I like the way you made it all look "Rustic".


----------



## TAHomeRepairs (Jun 18, 2012)

I had no comment, but I subscribed...


----------



## dom-mas (Nov 26, 2011)

I'm a big fan of slightly curved brickwork, specially when it looks like someone tried to make ot straight but failed. I'm also a fan of drainage cracks in the middle of stairs so you have two big thumbs up from me.

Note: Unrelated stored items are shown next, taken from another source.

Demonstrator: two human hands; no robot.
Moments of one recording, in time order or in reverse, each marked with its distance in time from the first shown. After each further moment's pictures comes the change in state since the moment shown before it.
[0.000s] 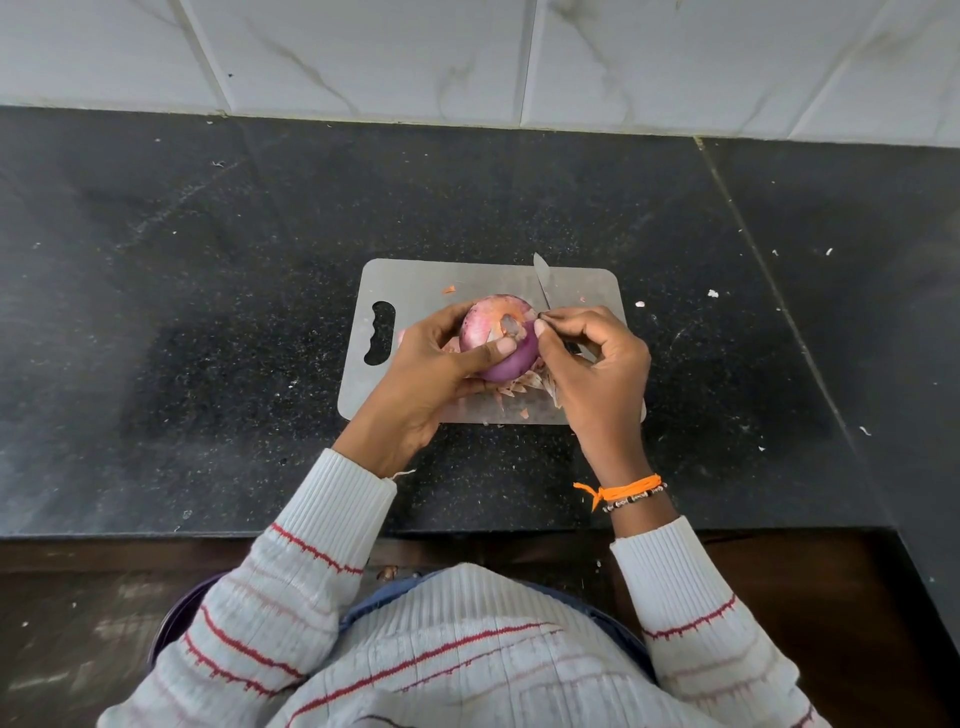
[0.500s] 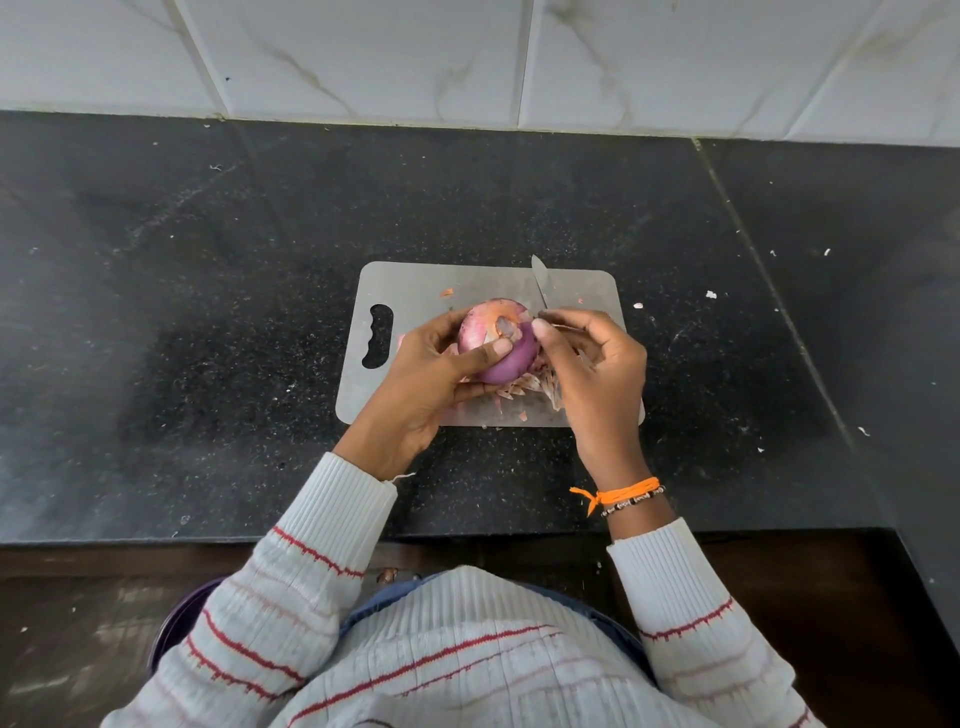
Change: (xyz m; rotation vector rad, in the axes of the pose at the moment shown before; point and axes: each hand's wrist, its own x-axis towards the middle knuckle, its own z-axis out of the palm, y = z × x) left_hand 0.003 -0.004 -0.003 -0.002 0.012 -0.042; right_hand -0.002 -0.001 0.002 0.147 0.004 0.211
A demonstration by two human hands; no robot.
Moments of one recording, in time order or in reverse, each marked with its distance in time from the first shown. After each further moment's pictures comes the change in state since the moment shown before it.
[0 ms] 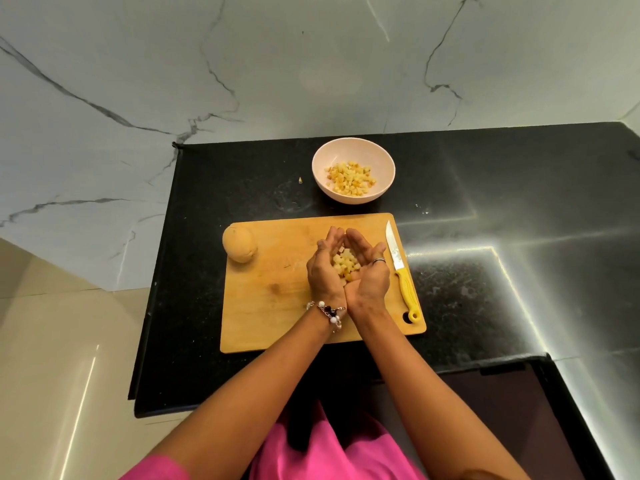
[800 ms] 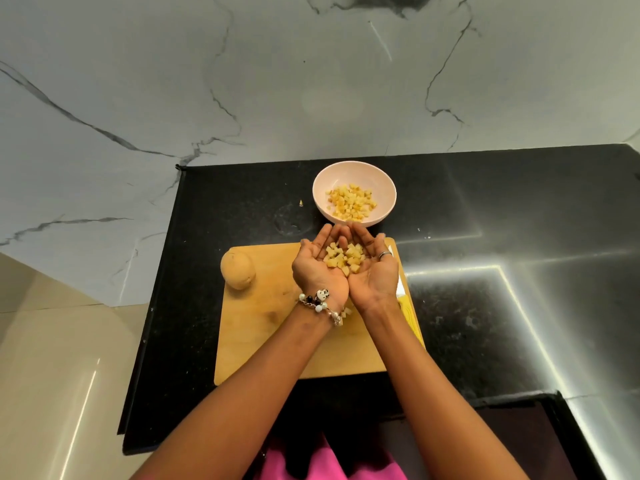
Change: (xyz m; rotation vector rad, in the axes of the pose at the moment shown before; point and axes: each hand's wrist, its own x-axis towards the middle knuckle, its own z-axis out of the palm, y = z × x) left_hand 0.018 0.053 0.031 -0.518 0.101 -0.206; right_hand 0.023 -0.038 0.034 0.133 -0.105 0.146
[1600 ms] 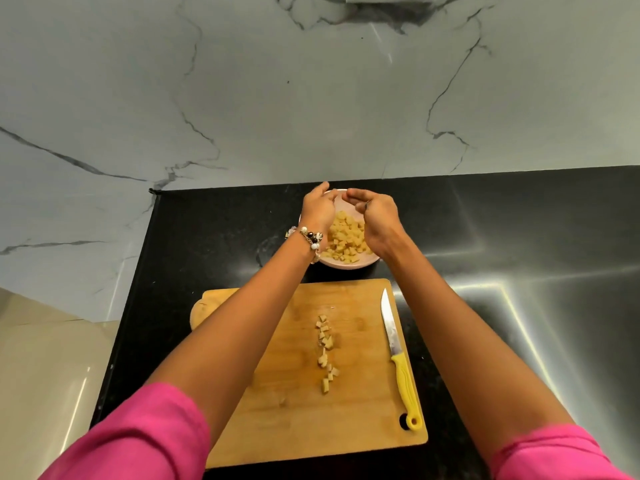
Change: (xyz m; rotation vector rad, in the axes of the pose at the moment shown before) left_hand 0.145 0.024 0.113 1.004 -0.166 0.157; right_hand 0.143 -0.084 0.076 -0.885 0.017 -0.146
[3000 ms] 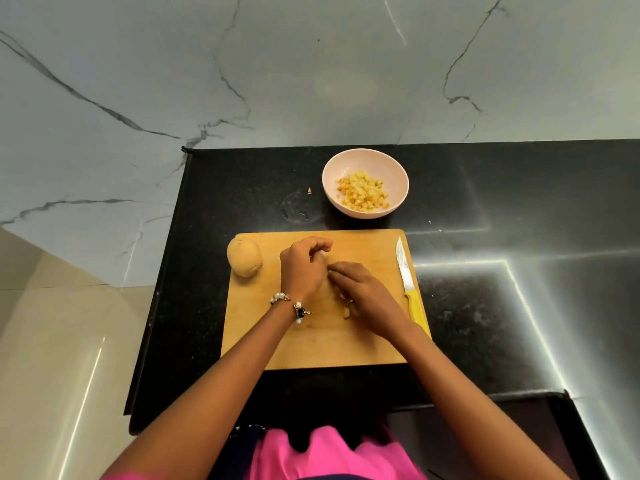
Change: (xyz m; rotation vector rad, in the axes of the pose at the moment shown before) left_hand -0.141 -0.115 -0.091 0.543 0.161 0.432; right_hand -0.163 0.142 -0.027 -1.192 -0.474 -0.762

I'm not crazy about border stones that have dropped away from the rest of the walkway but realise that they are necessary for proper structural stability and good drainage so I'll still call you for my next patio that I need installed


----------



## SAW.co (Jan 2, 2011)

Sorry pal, stick with flooring.

On the other hand if the customer wrote you a check then you did a fine job.

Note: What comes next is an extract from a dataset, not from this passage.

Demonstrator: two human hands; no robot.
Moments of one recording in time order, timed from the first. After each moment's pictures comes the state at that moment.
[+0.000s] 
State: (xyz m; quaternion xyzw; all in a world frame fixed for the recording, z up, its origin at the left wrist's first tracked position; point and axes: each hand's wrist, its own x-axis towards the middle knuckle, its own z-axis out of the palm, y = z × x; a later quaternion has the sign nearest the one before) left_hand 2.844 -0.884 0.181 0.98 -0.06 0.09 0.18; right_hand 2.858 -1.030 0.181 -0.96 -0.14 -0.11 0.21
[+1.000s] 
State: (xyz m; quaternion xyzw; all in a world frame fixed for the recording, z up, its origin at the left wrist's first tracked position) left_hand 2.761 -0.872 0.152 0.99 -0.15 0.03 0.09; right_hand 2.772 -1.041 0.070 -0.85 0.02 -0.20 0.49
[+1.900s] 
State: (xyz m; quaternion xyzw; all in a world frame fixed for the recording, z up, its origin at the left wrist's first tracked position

And hope that one of your local comrades doesn't grab a pic of that and post you on the WALL OF SHAME:thumbsup:


----------



## FSCROB (Aug 5, 2013)

I am guessing you should stick to hardwood. Just sayin.


----------



## parkers5150 (Dec 5, 2008)

ees joke yes???....no???????????


----------



## parkers5150 (Dec 5, 2008)

... oh I got it!!!!... before pics????:thumbsup:


----------



## EC Craftsman (May 20, 2013)

parkers5150 said:


> ... oh I got it!!!!... before pics????:thumbsup:


I sure hope so! :thumbup:


----------



## NYCB (Sep 20, 2010)

Out of everything I think my favorite is the wall product facing the wrong way with the backside totally exposed and filled with what looks like concrete.


----------



## stonecutter (May 13, 2010)

I wonder why those modular wall units are backwards too. :whistling


----------



## dbrons (Apr 12, 2010)

> I wonder why those modular wall units are backwards too.


the reverse scalloped look :thumbup:


----------



## Nick520 (May 2, 2013)

Not bad for an hours worth of work


----------



## mudpad (Dec 26, 2008)

TAHomeRepairs said:


> I had no comment, but I subscribed...


Ditto that


----------



## NYCB (Sep 20, 2010)

You see stuff like that and can only hope it was the work of a homeowner.

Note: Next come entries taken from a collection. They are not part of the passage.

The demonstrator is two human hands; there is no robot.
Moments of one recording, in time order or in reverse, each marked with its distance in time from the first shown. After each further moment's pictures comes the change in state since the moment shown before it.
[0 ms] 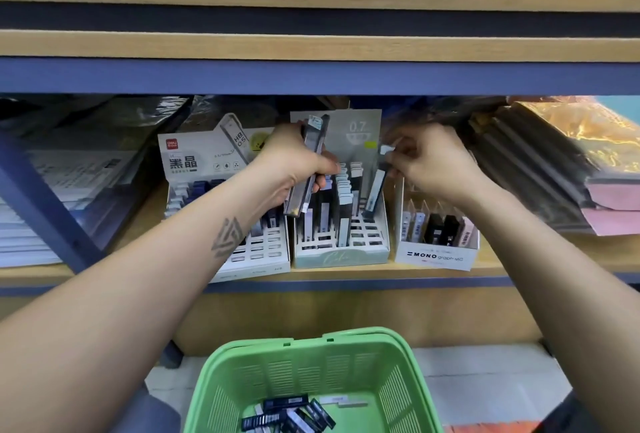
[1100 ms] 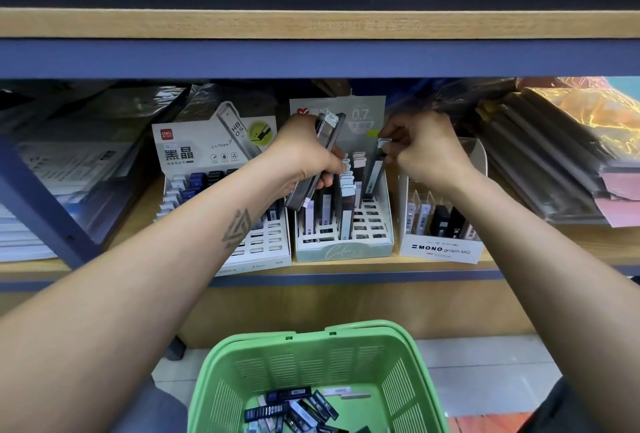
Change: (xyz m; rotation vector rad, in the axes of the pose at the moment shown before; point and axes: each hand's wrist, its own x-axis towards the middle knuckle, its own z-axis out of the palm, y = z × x) left_hand 0.012 -0.004 0.008 0.261 -0.085 -0.017; right_hand 0.012 0.008 0.022 0.015 0.064 -0.010
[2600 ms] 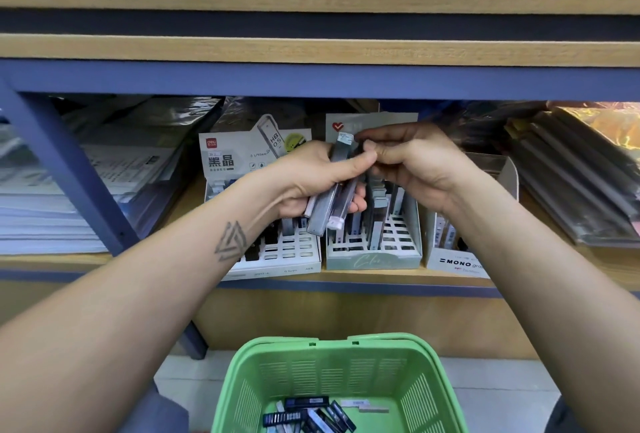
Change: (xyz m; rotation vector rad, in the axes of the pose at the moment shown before) left_hand -0.037 -0.011 -0.037 -0.488 -0.355 -0.042; right_hand 0.000 -0.063 0.016 1.102 -0.273 0.314
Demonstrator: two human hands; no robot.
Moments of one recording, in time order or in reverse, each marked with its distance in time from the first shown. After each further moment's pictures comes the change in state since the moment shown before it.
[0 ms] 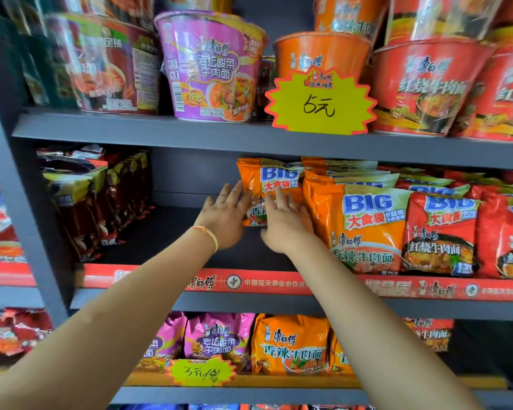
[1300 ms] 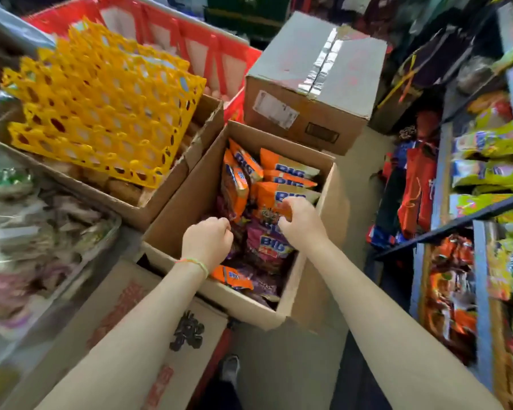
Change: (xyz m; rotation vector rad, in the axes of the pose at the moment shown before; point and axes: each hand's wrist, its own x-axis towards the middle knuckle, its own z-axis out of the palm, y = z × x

Always sad to find out they actually paid for it though.


----------



## asevereid (Jan 30, 2012)




----------



## j_sims (Jul 5, 2007)

sitdwnandhngon said:


> You see stuff like that and can only hope it was the work of a homeowner.
> 
> Always sad to find out they actually paid for it though.


Yeah this has the dazzling ingenuity of HO all over it....


----------



## j_sims (Jul 5, 2007)

............


----------



## InterCounty (Apr 27, 2010)

Lmao

Yeah I'm sticking to hardwood.
I was working on a floor inside this house when I saw this fuster cluck. I laughed when I saw the backwards wall block edgeing and thought of contractor talk.

Since I've been doing my dyi patio & wall peoject at my own home, I've had a dilgent eye out for hardscape lately. Been checking out every residential & commercial paver, pillar, cap, wall or walkway I come across. Was in Niagra Falls NY & Canada last week and was noticing each pedestrian paver walkway I came across.


----------